Roth Conversion Pioneers

Slott concluded his remarks by sharing an anecdote about the power of Roth conversions.

"I remember when the Roth first came out and this concept of a Roth conversion was first being talked about," Slott said. "Frankly, nobody wanted to pay the up-front tax on a conversion, because Accounting 101 tells us to always delay the payment of taxes where possible.

"I was one of the few advocates, and I had one client couple who were both teachers who were a few years out from retirement. They sided with me and went for a conversion strategy decades ago," he added.

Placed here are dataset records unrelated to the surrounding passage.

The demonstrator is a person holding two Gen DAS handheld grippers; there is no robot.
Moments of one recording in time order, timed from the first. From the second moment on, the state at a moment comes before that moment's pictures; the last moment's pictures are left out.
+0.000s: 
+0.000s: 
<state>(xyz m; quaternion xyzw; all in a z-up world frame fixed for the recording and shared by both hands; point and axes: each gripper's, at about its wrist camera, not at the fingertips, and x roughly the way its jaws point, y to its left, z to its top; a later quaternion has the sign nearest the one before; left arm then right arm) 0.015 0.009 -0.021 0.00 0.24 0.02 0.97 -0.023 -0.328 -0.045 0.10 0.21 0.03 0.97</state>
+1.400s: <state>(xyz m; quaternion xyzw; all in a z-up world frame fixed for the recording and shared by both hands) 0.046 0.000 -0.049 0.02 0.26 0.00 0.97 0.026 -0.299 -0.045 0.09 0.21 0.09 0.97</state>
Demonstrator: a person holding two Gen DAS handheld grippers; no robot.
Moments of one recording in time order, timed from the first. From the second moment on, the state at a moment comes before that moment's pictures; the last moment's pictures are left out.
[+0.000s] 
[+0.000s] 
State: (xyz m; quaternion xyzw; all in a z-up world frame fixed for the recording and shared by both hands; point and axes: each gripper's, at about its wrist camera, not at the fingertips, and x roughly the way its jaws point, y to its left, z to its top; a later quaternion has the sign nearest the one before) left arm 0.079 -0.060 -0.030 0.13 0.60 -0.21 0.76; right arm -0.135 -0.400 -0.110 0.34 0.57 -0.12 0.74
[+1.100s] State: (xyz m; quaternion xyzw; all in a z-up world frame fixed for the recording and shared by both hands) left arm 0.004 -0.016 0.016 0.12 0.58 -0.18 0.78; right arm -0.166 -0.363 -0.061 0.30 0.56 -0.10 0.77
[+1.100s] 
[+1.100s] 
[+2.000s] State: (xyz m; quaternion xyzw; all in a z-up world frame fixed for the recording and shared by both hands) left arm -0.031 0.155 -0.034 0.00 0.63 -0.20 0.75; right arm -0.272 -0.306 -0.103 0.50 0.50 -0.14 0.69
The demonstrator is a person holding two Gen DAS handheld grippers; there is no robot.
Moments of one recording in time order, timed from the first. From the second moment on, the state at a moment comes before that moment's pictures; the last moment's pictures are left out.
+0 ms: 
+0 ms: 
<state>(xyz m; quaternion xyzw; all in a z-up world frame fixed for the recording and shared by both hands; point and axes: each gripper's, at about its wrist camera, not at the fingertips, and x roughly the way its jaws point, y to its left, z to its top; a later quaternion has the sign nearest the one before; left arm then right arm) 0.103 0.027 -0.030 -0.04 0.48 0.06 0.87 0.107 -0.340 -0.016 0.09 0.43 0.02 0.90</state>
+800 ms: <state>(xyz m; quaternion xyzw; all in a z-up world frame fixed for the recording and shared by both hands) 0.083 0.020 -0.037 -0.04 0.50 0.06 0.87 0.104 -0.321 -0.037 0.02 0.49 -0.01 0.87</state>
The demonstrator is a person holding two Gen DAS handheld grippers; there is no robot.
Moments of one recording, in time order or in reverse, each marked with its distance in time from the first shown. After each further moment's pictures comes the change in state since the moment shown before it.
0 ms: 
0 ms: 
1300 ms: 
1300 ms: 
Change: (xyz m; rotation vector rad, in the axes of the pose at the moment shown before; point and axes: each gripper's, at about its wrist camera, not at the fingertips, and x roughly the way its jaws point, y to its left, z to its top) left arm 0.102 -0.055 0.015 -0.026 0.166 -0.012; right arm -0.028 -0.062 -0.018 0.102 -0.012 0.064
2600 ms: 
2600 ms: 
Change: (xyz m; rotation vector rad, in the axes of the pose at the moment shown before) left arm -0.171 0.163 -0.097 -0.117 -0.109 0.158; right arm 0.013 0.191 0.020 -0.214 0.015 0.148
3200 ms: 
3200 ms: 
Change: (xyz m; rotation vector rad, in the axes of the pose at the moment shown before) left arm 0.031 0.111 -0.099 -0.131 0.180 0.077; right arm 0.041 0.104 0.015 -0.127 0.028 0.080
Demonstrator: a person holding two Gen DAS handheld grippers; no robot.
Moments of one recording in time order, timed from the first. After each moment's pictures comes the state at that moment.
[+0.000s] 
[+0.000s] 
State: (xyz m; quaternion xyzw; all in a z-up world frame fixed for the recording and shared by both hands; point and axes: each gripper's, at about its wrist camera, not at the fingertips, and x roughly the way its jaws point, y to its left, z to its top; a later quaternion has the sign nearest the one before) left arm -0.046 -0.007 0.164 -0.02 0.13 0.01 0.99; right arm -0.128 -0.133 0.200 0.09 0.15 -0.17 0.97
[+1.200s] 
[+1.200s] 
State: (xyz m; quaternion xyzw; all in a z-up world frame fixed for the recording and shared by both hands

The two teachers each had high salaries (for the time) of over $100,000, thanks to their long tenures, so the conversion had to be carefully considered. "What we ended up doing was having them each take a nonpaid sabbatical so they could keep their income under $100,000 while also doing a big conversion," Slott said.

"At the time, their teacher friends all laughed at them for leaving wages on the table and paying the taxman early. Well, fast forward a few decades and their combined Roth account value for the two of them is now over $8 million, totally tax free. Now who's laughing?"